Был и совсем глупый страх. Вдруг ей меня первого переводить, и я буду невольным виновником того, что она провалится и ее отправят на фабрику. Какие-то сомнения одолевали и ее, и комендант спросил:
– Знакомы?
– Да, – кивнула она. – Из одного города.
В том, как она подбирала немецкие слова, не было свободы. Но больше перед предстоящим разговором меня напугала проницательность коменданта. На секунду он словно отстранился, давая нам возможность поговорить. Я спросил:
– Давно ты?
– Уже два месяца, – сказала она.
– Довольна?
– Очень культурный человек.
Я замолчал. И комендант сразу же быстро заговорил. И в звучности и гибкости его голоса было, казалось, нечто подтверждающее слова Светланы о нем. Это было и в его рубашке, и в том, как он перехватил сигареты, чтобы подать ей, и в атмосфере прерванного разговора, которую я застал, перешагнув порог комнаты. Она не сразу истаяла, и я подумал, что Светлана хорошо понимает коменданта, если так оживлена и раскраснелась. Это оживление, атмосфера прерванного разговора были мне неприятней, чем новое платье и шелковые чулки.

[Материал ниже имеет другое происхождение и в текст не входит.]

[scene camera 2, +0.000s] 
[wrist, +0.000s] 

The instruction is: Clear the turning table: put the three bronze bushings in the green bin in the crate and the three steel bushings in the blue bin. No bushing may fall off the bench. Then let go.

Но она же давала надежду, что Светлана научилась немецкому языку.
– Господин комендант спрашивает, – сказала она, – как ты обжег руку?
И я, почему-то решив, что здесь не годится история, которую я рассказал врачу в медпункте, сказал, что хотел сварить картошку на газовых гарелках, которыми перед заливкой разогревают фаны. Пустил газ, чиркнул спичкой, и вот…
Проницательности коменданта я делал уступку – картошка могла быть только ворованной.
– Картофель кохен, – сказала Светлана.
Это не было переводом. Так в лагере сказал бы каждый.
Комендант ответил длинной фразой, и я подумал, как же они разговаривали перед моим приходом и на что он рассчитывает, предлагая ей перевести так много слов.
– Как обжег руку? – перевела Светлана.
Тогда я сам попытался объясниться. Показал, как держал в левой руке спичку, как запоздал чиркнуть ею, и газ накопился. Я не левша, и все выглядело не очень правдоподобно. Со страхом я чувствовал, что после каждого его вопроса количество неправдоподобного будет накапливаться, пока не погубит меня.